BEGIN Provided data

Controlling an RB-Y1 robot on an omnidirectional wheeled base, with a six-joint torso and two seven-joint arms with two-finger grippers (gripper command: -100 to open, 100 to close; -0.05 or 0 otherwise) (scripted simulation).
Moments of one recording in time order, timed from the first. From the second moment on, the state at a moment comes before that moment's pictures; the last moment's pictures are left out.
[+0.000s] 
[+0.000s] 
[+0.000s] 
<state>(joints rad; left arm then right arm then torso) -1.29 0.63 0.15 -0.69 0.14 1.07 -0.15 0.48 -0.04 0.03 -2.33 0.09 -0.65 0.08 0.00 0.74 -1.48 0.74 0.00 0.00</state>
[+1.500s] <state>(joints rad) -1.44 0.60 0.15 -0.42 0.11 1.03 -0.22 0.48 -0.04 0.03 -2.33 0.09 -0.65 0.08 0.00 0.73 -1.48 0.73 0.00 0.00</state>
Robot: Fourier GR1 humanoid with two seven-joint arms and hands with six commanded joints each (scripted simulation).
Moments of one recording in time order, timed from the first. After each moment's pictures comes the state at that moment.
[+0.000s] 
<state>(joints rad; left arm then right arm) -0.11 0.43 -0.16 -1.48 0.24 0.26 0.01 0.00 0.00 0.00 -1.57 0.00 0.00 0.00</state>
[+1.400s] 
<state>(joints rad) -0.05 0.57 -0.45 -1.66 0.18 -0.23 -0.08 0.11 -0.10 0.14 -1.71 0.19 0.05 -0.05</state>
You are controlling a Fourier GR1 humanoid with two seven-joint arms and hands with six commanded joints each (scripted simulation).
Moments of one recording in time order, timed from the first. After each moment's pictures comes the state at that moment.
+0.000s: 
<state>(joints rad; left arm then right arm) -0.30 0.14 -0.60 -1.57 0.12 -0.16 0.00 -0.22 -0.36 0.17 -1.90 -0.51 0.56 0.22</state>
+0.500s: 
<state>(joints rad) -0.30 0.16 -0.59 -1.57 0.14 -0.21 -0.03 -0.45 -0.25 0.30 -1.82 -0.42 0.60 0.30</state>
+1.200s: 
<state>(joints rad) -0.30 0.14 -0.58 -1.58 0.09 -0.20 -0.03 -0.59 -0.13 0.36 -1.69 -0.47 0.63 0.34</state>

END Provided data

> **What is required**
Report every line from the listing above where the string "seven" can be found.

> **Solution**
Controlling an RB-Y1 robot on an omnidirectional wheeled base, with a six-joint torso and two seven-joint arms with two-finger grippers (gripper command: -100 to open, 100 to close; -0.05 or 0 otherwise) (scripted simulation).
Robot: Fourier GR1 humanoid with two seven-joint arms and hands with six commanded joints each (scripted simulation).
You are controlling a Fourier GR1 humanoid with two seven-joint arms and hands with six commanded joints each (scripted simulation).

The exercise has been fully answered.